Más explosiones y víctimas
Irán denunció que varias explosiones en el este y el oeste de la capital han provocado varios cortes de luz, sin que se hayan reportado víctimas. Según las agencias oficialistas Tasnim y Fars, que acusan a EE UU e Israel del ataque, funcionarios del Ministerio de Energía trabajan para restablecer el servicio, tras el impacto de metralla en las instalaciones de una subestación eléctrica en el este de la ciudad.
En los últimos tres días, la capital persa ha sido objeto de bombardeos constantes que dejan más de 70 muertos. Entre los objetivos de los ataques estaban tres instalaciones nucleares, dos universidades, el edificio de la televisión catarí al Araby y zonas residenciales de Teherán.

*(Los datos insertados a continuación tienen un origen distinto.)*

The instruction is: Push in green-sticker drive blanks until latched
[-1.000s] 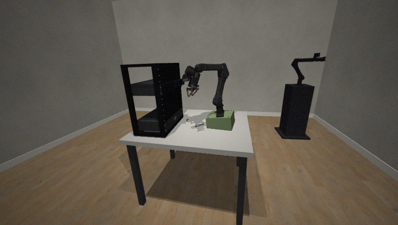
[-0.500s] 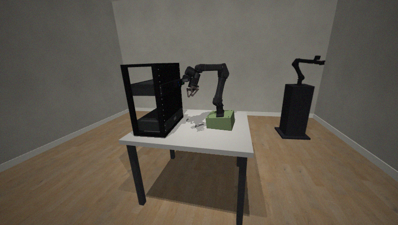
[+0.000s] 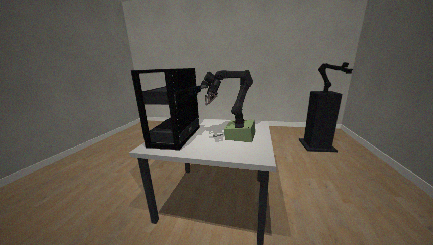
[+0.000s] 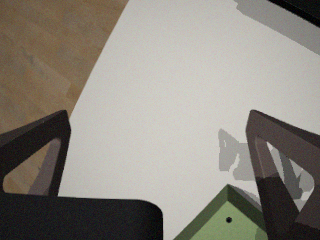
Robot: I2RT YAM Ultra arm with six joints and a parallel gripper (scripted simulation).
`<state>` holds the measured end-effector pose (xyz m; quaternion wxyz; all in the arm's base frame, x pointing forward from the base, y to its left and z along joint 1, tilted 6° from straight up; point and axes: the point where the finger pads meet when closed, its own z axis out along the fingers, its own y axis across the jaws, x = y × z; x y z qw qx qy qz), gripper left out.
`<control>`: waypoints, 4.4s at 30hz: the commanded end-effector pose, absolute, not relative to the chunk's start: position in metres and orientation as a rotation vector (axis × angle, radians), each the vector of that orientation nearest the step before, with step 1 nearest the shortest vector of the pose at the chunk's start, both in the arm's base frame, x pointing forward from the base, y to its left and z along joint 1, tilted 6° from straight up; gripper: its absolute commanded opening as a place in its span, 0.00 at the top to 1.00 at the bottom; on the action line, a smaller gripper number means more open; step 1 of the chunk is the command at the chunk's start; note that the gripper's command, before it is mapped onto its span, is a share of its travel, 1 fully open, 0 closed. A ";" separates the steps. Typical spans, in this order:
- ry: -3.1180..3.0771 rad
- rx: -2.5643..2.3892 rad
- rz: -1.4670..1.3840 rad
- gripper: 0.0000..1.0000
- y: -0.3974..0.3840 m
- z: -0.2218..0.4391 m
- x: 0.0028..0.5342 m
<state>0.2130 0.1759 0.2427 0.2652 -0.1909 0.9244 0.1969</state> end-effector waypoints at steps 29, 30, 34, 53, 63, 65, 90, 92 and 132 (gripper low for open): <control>2.000 0.281 0.945 0.00 0.094 0.278 0.200; 1.973 0.315 0.959 0.00 0.090 0.279 0.200; 1.901 0.403 0.994 0.00 0.080 0.283 0.199; 1.539 0.779 1.122 0.00 0.031 0.299 0.193; 1.383 0.917 1.159 0.00 0.011 0.305 0.191; 1.343 0.951 1.167 0.00 0.006 0.307 0.190; 1.100 1.133 1.207 0.00 -0.022 0.319 0.185; 1.100 1.133 1.207 0.00 -0.022 0.319 0.185; 1.103 1.104 1.206 0.00 -0.014 0.329 0.183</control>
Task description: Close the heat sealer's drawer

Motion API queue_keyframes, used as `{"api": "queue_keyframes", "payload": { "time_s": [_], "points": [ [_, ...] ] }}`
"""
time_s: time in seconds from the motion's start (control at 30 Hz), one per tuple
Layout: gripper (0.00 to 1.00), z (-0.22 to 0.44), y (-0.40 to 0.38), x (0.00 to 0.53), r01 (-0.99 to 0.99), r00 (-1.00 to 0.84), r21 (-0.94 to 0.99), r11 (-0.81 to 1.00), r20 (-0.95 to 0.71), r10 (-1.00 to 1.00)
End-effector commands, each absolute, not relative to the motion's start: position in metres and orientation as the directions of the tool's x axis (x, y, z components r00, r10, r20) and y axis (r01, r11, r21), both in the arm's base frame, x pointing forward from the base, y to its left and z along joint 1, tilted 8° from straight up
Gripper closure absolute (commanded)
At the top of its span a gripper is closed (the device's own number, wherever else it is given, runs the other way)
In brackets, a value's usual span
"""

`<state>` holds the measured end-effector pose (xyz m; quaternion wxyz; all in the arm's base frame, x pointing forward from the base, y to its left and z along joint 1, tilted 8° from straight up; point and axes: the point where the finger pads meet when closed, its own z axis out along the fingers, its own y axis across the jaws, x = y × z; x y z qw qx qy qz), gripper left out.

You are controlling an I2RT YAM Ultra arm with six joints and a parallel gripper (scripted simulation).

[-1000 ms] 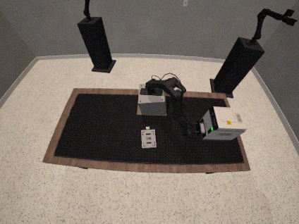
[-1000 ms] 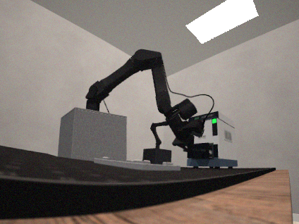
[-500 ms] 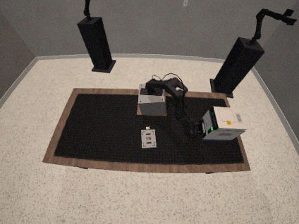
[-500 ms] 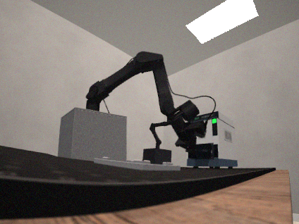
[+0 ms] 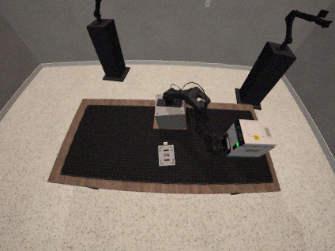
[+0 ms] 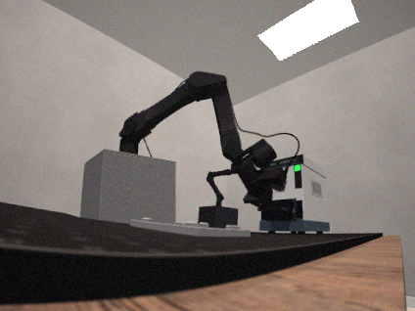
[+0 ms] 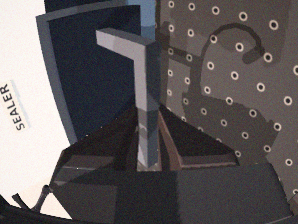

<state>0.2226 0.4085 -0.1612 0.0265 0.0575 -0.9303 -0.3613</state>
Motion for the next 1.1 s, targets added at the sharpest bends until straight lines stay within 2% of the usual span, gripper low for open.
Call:
{"api": "queue_keyframes", "payload": {
  "time_s": [0.0,1.07],
  "points": [
    [1.00,-0.1459,0.4222,0.2375,-0.108,-0.993,0.689,0.717,-0.038,-0.113],
    [1.00,-0.1553,0.4222,0.2298,-0.102,-0.993,0.679,0.727,-0.020,-0.120]
  ]
}}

Según el recuento de la Media Luna Roja, desde el inicio de la ofensiva coordinada entre Estados Unidos e Israel, más de 105.000 objetivos civiles han sufrido daños por los ataques israelíes y estadounidenses, lo que incluye 83.000 viviendas, 21.000 comercios, 297 centros de salud y 600 centros educativos. Además, se han registrado 21.000 heridos. Las autoridades iraníes, por su parte, no ofrecen un recuento oficial de fallecidos desde el 5 de marzo, cuando anunciaron 1.230 muertos, mientras que la ONG HRANA sitúa la cifra de víctimas mortales en 3.461, entre ellas 1.551 civiles.